La création de contenus vue par les ados

Entre proximité et angles morts

Les jeunes ont souvent le sentiment de bien connaître leurs créateur·rices préféré·es, à travers des formats intimes (vlogs, FAQ, livestreams, etc.) qui donnent l’impression de partager leur quotidien. Cette proximité, parfois renforcée par des liens parasociaux forts, alimente une forme de connivence avec celles et ceux qu’ils suivent.

Le lien parasocial désigne la relation ressentie par un·e spectateur·rice envers une personnalité médiatique, sans que cette relation soit réciproque. On a l’impression de bien connaître la personne, même si elle ne nous connaît pas.

Mais cette familiarité n’est pas toujours synonyme de compréhension : si certain·es perçoivent l’investissement et le travail derrière les contenus, peu identifient clairement les enjeux stratégiques liés aux plateformes (logiques algorithmiques, pression à la performance, monétisation…).

  • Ce qui est visible : le rythme soutenu, la fatigue, la transparence affichée sur certains revenus ou partenariats.
  • Ce qui l’est moins : les stratégies de rétention, la construction du lien communautaire, la scénarisation de l’authenticité, les injonctions algorithmiques ou les logiques structurelles de l’économie de l’attention.

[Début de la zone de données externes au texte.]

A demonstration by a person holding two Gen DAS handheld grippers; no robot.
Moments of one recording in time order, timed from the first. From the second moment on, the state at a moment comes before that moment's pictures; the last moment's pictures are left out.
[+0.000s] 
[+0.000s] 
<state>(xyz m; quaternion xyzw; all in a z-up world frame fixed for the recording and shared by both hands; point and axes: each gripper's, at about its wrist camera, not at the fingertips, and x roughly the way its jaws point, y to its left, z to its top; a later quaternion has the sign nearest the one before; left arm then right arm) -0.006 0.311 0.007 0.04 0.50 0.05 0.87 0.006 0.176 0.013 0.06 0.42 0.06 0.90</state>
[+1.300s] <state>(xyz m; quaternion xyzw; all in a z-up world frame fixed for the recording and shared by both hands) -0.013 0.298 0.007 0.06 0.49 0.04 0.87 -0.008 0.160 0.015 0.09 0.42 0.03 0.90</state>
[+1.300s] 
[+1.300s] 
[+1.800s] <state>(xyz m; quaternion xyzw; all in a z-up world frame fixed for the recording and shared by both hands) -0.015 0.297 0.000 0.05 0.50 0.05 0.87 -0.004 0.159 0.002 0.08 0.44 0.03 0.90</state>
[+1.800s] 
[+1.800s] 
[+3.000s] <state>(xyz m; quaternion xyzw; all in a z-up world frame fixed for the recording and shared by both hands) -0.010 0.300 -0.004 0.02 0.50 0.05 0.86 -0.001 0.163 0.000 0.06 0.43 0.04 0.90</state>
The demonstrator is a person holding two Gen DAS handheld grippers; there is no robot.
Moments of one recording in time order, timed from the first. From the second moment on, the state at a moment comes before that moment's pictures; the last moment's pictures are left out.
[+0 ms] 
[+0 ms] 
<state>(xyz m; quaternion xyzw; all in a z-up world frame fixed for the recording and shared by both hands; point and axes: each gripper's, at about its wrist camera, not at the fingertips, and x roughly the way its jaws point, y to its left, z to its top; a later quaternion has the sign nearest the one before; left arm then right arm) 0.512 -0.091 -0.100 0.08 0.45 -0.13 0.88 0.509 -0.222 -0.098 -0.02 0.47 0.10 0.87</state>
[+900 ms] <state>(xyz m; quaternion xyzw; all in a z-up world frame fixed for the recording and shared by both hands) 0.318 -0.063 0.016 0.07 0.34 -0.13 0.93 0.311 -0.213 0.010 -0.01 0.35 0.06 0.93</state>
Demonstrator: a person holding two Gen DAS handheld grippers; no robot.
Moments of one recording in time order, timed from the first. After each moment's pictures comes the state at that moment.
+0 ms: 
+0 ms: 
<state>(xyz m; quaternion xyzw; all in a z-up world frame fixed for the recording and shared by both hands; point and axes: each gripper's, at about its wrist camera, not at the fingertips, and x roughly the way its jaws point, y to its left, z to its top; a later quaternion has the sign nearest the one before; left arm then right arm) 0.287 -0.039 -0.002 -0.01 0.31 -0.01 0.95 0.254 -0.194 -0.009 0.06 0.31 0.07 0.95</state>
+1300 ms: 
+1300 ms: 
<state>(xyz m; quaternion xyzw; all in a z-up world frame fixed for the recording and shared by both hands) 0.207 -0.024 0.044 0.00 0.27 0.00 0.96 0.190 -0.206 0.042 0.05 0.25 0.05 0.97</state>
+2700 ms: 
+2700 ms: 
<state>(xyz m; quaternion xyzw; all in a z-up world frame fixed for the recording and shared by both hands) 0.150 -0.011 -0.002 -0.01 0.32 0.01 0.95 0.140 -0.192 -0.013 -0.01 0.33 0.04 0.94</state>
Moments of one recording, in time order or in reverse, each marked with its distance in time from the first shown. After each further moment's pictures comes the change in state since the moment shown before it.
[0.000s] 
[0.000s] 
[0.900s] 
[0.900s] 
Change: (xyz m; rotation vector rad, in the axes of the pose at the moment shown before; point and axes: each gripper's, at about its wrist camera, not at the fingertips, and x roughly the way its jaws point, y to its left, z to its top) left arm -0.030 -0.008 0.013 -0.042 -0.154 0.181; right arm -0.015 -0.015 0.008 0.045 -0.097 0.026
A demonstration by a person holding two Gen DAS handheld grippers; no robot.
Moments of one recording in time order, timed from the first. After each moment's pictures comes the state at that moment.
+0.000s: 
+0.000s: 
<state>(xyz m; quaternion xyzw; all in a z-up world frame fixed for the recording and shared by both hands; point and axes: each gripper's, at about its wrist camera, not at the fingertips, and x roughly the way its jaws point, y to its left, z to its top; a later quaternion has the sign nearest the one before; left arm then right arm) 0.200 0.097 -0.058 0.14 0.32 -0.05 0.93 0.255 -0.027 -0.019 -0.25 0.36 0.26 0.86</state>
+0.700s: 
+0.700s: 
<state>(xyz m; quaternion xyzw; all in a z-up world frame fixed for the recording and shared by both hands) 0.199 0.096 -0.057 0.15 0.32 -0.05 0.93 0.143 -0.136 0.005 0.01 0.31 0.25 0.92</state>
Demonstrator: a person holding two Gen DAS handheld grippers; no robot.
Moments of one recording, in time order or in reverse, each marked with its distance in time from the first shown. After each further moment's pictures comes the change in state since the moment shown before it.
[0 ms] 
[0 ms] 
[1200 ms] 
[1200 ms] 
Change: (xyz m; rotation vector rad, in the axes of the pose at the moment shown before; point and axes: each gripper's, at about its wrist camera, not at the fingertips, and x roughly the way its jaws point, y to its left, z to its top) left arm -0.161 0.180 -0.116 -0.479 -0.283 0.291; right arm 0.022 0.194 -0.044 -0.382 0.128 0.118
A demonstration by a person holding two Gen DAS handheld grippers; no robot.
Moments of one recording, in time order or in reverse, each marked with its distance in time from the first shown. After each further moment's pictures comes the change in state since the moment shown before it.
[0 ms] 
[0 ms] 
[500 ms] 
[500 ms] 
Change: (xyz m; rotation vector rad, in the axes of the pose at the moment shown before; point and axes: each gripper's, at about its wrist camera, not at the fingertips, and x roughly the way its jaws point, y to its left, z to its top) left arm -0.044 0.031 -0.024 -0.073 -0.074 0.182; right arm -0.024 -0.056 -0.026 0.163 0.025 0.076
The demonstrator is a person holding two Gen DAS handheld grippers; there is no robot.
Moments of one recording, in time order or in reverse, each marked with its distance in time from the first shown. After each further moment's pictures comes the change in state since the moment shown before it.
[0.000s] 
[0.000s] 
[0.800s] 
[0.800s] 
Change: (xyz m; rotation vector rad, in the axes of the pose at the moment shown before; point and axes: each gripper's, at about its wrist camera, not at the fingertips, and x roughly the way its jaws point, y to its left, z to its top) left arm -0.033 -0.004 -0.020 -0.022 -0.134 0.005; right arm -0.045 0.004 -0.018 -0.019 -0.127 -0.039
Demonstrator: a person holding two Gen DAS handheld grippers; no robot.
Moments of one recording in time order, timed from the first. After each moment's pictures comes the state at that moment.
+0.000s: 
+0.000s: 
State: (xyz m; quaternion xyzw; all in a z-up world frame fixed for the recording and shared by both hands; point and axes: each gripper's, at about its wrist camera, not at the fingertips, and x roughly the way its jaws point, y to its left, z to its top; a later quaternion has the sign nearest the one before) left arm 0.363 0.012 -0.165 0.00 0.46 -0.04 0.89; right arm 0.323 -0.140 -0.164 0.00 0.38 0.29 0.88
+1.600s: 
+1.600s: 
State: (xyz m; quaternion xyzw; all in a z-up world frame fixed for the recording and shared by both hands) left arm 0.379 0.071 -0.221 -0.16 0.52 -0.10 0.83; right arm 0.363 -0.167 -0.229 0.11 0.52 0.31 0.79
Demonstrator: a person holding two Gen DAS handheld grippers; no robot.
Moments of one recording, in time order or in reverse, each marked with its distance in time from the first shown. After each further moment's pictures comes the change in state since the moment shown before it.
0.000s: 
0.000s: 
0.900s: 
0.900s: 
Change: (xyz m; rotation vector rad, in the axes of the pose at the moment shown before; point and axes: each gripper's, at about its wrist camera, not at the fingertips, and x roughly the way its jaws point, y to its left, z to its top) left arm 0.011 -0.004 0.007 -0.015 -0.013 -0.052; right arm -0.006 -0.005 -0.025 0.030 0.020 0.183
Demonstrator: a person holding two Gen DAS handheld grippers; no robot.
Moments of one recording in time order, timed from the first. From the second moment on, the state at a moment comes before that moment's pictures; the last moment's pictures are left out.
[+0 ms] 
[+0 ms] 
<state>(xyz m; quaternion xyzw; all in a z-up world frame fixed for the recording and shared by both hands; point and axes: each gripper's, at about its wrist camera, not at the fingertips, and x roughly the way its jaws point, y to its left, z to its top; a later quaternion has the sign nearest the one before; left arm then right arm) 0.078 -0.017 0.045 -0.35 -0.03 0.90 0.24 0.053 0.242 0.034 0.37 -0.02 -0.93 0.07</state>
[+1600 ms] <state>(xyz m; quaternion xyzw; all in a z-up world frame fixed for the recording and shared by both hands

Le cadre légal des mécanismes de la captation de l’attention.

Ce que les jeunes voient du métier de créateur

L’étude Génération 2024 : Jeunes et consommation en ligne met en évidence que les ados montrent une bonne lecture des mécaniques visibles de l’influence :

  • Ils disent repérer facilement les contenus sponsorisés ou placements de produits.
  • Ils comprennent que les créateur·rices sont rémunéré·es via leurs partenariats, grâce à leur audience.
  • Ils valorisent la transparence… mais s’en remettent surtout à leur propre jugement (forme du message, ton, mise en scène) pour détecter les intentions commerciales.

Cependant, cette lucidité s’arrête souvent aux aspects les plus apparents. Peu prennent en compte les logiques plus structurelles : rôle des plateformes, biais algorithmiques, rapport à la performance ou à la fidélisation du public.

Le regard des jeunes est souvent critique… mais focalisé sur les comportements individuels, plus que sur les règles du jeu fixées par les plateformes.

Des attentes fortes vis-à-vis des créateur·rices

L’étude révèle aussi un rapport ambivalent à l’influence :

  • Les jeunes valorisent l’authenticité, le mérite et l’engagement des créateur·rices.
  • Ils rejettent les pratiques jugées excessives ou malhonnêtes : trop de placements de produits, manque de sincérité, arnaques ou incitations abusives.
  • Ils peuvent se désabonner ou exprimer leur méfiance… tout en continuant à regarder certains contenus “critiqués” pour leur dimension divertissante.

Être critique ne signifie pas se désengager : la consommation reste souvent active, lucide, mais non dénuée de contradictions.

À faire avec les élèves

Cet exercice peut être mené à partir de l’une des vidéos proposées dans l’analyse précédente (ex. : MrBeast, Léna Situations, Mastu, Cocotte), ou d’une autre vidéo choisie en amont avec les élèves. L’idéal est de leur demander à l’avance de partager un ou deux exemples de créateur·rices qu’ils et elles apprécient, afin de sélectionner des contenus qui les concernent directement et présentent un réel potentiel d’analyse (format, narration, mise en scène, etc.).

L’objectif est d’inviter les élèves à exercer leur regard critique en partant de leurs usages et de leurs références. On ne cherche pas ici à juger les contenus, mais à mieux comprendre les logiques de production et les choix stratégiques qui les sous-tendent.

Questions à se poser en groupe ou en petits sous-groupes :

  • Qu’est-ce qui vous semble professionnel dans cette vidéo ? Qu’est-ce qui, au contraire, semble plus artisanal ou “fait maison” ?
  • Quels sont les éléments visibles qui permettent d’imaginer le travail de production derrière la vidéo ? (montage, décors, matériel utilisé, rythme de publication, etc.)
  • Quels choix stratégiques semblent avoir été faits pour capter l’attention ou fidéliser le public ? (structure de la vidéo, ton, format, rythme, cliffhanger, style d’adresse au public…).